Even though it was a different model, I was compelled to insert it in the slide
and see what would happen......I hessitated, because I was thinking it might get stuck or something.

Since putting the slide back on, it was already pre-cocked. I pulled the trigger
and noticed the "anti-stress pull" was gone. I let go of the trigger and nothing was there at all.
No DA or stress of anykind, it just went all the way back. I again precocked it
and it was cocked again, I pulled the trigger and it released, but no anti-stress.
I then held the trigger back and pulled the slide imitating a fired round and 
then let it go. I gently reset the trigger, then slightly pulled it, just like the regular
AS mode. But, if the trigger was let go, there is no stress of any kind but only
a tad by the trigger spring itself. If you were to pull the trigger with it already
pre-cocked, the feeling would be a long travel, then it would stop, letting you know
that it was about to fire in single action mode.

Like I said..............I call it my..................SAO (SingleActionOnly) mode.

I like it, and I am about to go to the range to see it in action.
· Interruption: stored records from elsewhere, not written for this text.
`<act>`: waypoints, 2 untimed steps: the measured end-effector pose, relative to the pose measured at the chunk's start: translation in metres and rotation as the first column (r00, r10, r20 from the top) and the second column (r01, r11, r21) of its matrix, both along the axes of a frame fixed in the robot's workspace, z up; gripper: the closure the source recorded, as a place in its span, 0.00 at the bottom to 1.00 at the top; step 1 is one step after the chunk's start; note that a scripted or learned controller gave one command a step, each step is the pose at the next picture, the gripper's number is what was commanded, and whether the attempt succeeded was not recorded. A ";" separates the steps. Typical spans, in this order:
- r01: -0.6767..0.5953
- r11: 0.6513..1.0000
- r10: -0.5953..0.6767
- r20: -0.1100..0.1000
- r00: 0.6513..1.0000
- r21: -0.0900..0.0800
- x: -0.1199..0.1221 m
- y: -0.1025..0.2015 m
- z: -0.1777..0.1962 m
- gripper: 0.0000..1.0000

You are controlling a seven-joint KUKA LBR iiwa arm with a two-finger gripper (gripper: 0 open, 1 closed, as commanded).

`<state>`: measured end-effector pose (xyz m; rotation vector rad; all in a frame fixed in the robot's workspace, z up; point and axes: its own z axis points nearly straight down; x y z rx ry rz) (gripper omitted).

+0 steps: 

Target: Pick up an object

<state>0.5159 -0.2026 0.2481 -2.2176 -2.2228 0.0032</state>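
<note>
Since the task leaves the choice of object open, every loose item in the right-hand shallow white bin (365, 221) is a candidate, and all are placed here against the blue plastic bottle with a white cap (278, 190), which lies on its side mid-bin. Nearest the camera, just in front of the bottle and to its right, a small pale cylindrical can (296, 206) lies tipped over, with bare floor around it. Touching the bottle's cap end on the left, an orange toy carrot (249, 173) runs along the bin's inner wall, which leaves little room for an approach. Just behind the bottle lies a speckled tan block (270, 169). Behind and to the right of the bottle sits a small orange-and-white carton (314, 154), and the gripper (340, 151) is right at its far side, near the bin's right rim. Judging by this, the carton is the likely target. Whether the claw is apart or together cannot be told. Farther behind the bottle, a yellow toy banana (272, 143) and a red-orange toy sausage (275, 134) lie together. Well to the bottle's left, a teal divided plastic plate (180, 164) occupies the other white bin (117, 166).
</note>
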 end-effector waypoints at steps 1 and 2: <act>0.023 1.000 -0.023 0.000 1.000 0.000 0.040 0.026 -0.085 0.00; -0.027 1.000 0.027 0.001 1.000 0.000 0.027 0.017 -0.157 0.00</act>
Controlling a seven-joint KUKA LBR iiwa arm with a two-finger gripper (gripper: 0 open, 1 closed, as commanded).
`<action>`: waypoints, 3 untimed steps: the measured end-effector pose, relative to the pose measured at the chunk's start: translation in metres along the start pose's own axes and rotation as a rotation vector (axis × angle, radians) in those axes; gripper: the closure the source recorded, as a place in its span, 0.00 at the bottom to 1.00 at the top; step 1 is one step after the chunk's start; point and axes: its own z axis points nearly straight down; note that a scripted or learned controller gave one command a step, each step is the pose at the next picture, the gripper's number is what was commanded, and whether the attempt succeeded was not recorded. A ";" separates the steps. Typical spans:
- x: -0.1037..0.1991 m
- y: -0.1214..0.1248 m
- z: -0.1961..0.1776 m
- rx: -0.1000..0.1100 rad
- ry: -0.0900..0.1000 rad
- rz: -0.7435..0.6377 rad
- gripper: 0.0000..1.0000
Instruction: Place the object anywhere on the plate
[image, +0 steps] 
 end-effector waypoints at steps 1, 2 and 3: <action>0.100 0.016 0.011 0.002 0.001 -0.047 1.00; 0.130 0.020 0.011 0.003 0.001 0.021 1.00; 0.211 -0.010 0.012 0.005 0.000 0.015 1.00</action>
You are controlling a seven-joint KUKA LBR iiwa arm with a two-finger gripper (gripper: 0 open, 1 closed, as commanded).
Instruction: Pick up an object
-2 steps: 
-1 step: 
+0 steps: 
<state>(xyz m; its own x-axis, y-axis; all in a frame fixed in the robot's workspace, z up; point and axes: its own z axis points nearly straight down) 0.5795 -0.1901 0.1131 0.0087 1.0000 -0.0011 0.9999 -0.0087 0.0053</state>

At least its something interesting....:smt023

Tell me what you think...


----------



## A_J (May 22, 2006)

Wacky!!

I don't know that I'd personally want SAO, but interesting nonetheless.

So, does the AS decocker button do anything anymore?


----------



## Shipwreck (Jan 26, 2006)

That is a QA striker, if I am not mistaken...


----------



## rogue007 (Jan 8, 2007)

A_J said:


> Wacky!!
> 
> I don't know that I'd personally want SAO, but interesting nonetheless.
> 
> So, does the AS decocker button do anything anymore?


Oh yeah, I forgot to add that the decock still works fine..............

I wonder how many of you are probably switching out strikers right now.............thats only if you have more than one P99.....:smt033


----------



## A_J (May 22, 2006)

Shipwreck said:


> That is a QA striker, if I am not mistaken...


That would make the most sense.. anyone have a QA they can check?


----------



## 10mm Sonny (Jan 5, 2007)

It is a QA striker.


----------



## PX (May 14, 2006)

I WANT my stinkin' AS mode...

I paid good money for it, I like it, I want it...


JP


----------



## uncut (May 6, 2006)

I am going to play the devils advocate here.....
I would use much caution when taking this to the range......
The striker itself is #'ed on the QA due to different sizes of the striker itself, which in terms relate to different timing of the action....If striker travel is not within specs, then the timing of striker safety, trigger stop, etc. is no longer good and the gun will fail to fire or will not be safe any more.

*edit
before you guys ask... the higher the # the longer the strikertravel and the longer the triggerreset.....which in terms I guess would explain why there is some people complaining about the "long" travel of the QA trigger and some are all over the "QA" trigger...... the #'s go from 1-5


----------